### Task statement
Output the first line below and each one after it, exactly, up to and including the line holding "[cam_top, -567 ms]". Pictures should not be copied.

### Given information
+--

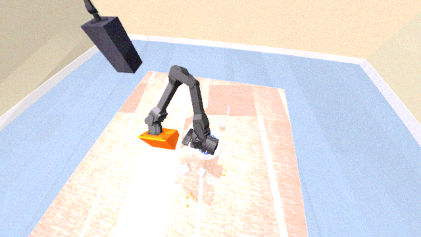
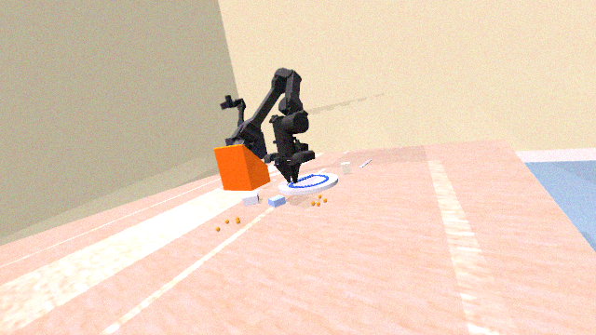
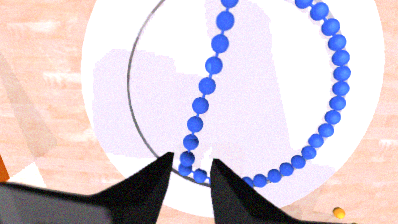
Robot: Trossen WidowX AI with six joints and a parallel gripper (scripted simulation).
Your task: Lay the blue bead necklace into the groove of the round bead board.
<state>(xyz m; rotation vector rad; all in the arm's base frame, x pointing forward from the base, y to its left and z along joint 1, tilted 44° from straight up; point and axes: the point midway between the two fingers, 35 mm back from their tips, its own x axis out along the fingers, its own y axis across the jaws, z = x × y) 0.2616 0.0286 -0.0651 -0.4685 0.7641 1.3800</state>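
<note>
Now: the round white bead board 4 cm to the left of my gripper tip, 3 cm ahead of it and 1 cm below it. The rest, counted from my gripper tip: white block (13 cm to the right, 7 cm behind, 1 cm below); then light blue cube (13 cm to the right, 3 cm ahead, 1 cm below); then beige cube (18 cm to the left, 12 cm ahead).
</note>
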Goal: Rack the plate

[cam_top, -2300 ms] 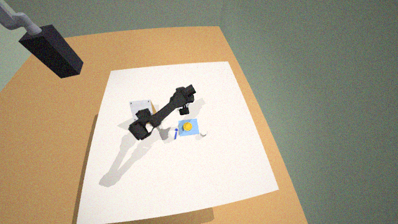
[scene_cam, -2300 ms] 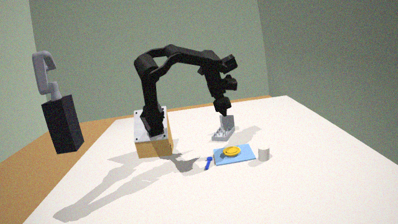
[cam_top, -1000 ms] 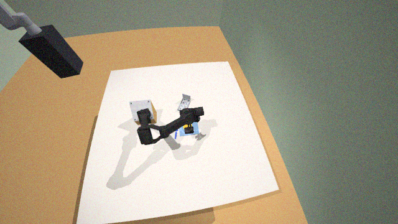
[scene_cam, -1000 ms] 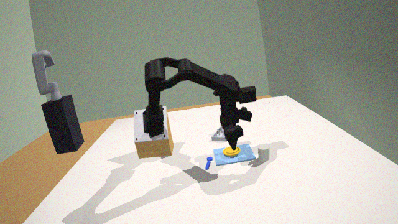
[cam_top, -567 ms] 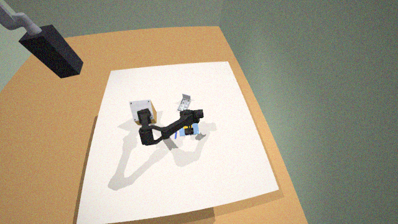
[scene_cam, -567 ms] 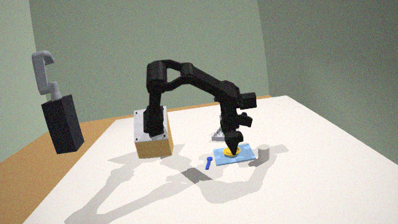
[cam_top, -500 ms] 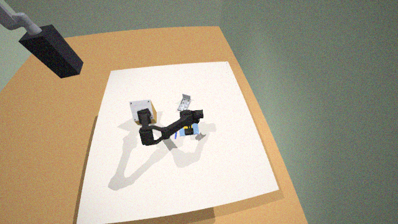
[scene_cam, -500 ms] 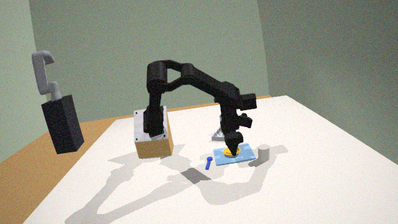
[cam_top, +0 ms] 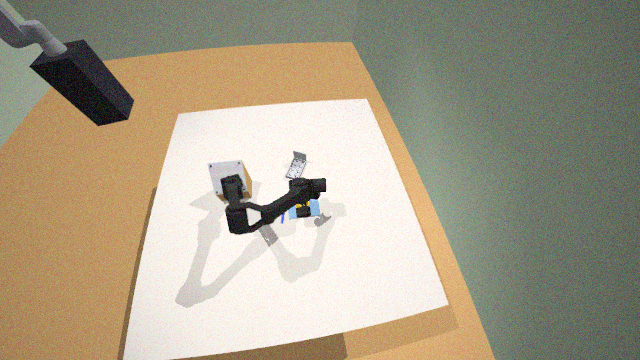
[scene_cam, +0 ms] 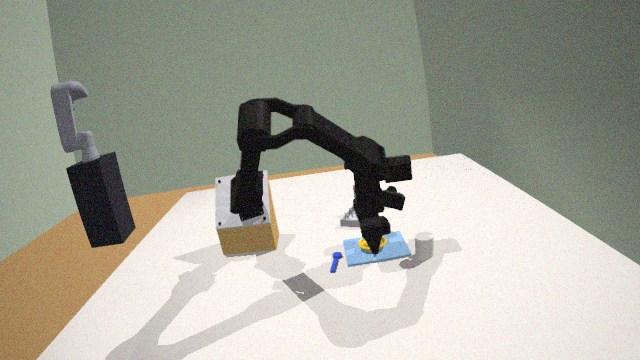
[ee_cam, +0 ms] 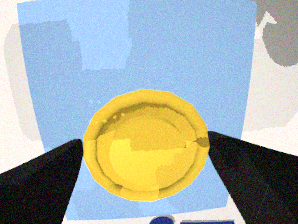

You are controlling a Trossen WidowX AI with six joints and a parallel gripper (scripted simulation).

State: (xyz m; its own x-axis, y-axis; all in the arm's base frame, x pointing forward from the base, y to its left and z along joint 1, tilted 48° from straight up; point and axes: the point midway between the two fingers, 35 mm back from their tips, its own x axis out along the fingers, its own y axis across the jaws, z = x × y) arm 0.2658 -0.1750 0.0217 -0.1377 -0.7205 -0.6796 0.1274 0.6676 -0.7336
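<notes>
My gripper tip is 20 cm to the right of the grey dish rack, 2 cm below it and 2 cm short of it. The rest, counted from my gripper tip: blue spoon: 10 cm behind, 2 cm to the right; then yellow plate: 1 cm above.
</notes>
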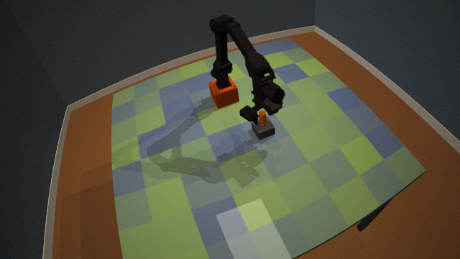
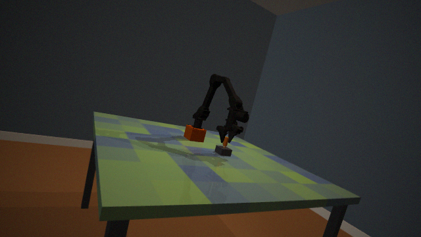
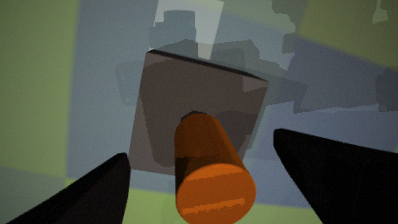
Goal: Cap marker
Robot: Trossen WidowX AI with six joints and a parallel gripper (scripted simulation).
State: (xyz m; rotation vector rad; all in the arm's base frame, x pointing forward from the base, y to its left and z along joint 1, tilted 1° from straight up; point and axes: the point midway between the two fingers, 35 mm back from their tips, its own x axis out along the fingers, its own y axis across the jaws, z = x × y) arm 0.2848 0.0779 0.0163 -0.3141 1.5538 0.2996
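My gripper tip is 1 cm below the orange cap. From my gripper tip the other things lie so: grey holder block (5 cm below).
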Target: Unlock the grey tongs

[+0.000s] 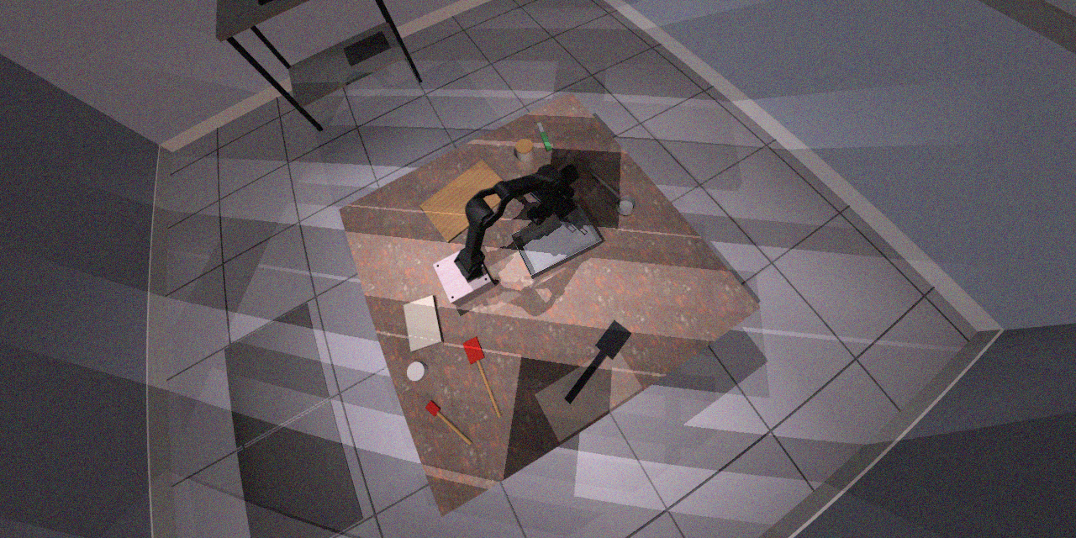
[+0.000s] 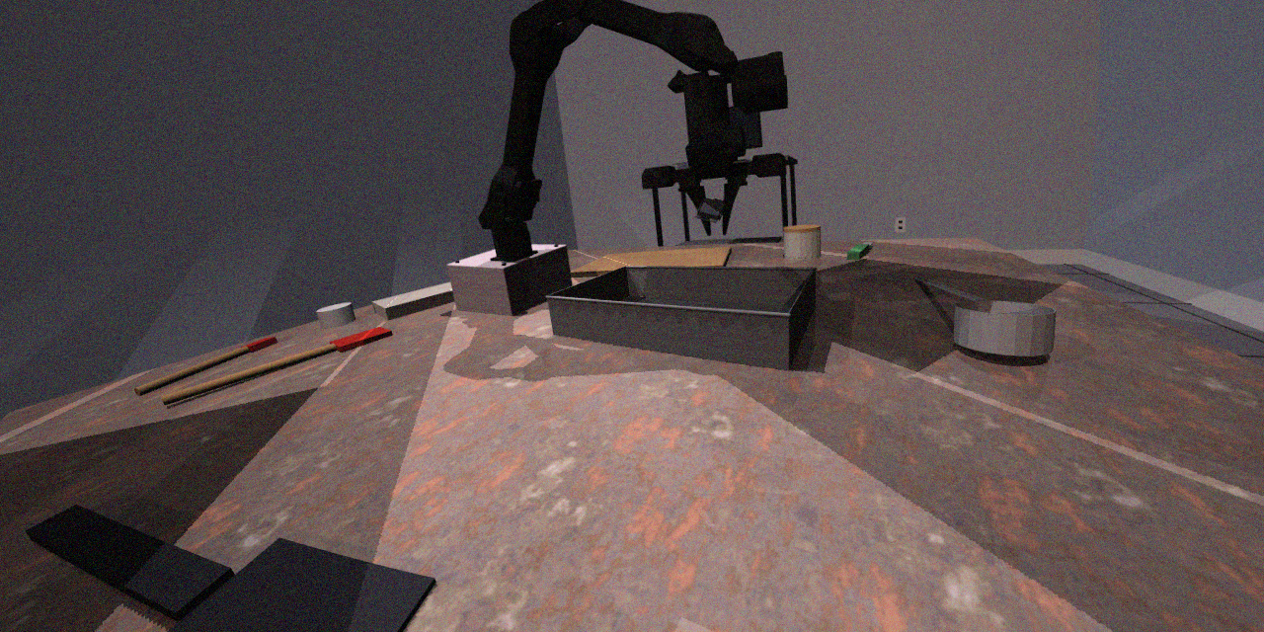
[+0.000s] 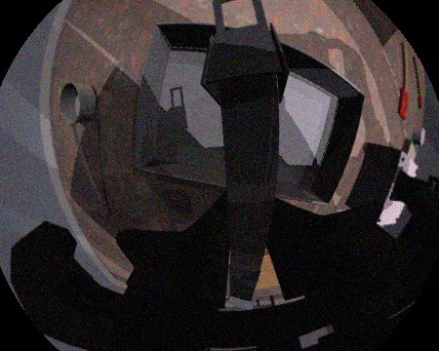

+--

### Response to this exercise
Robot: Trossen WidowX AI with six joints and a parallel gripper (scripted simulation).
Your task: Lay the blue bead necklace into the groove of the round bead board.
<state>(xyz m; rotation vector rad; all in the arm's base frame, x pointing forward from the base, y to its left and z along joint 1, tilted 44° from straight up; point and axes: the point midway between the two fingers, 35 mm back from their tips, its own x axis out along the fingers, its own y axis across the jaws, z = x × y) 0.2616 0.0286 -0.0651 -0.4685 0.7641 1.3800</state>
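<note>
Now: the round white bead board 4 cm to the left of my gripper tip, 3 cm ahead of it and 1 cm below it. The rest, counted from my gripper tip: white block (13 cm to the right, 7 cm behind, 1 cm below); then light blue cube (13 cm to the right, 3 cm ahead, 1 cm below); then beige cube (18 cm to the left, 12 cm ahead).
</note>
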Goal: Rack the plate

[cam_top, -2300 ms] 
[scene_cam, -2300 ms] 
[cam_top, -1000 ms] 
[scene_cam, -1000 ms] 
[cam_top, -567 ms] 

With this, the exercise is complete.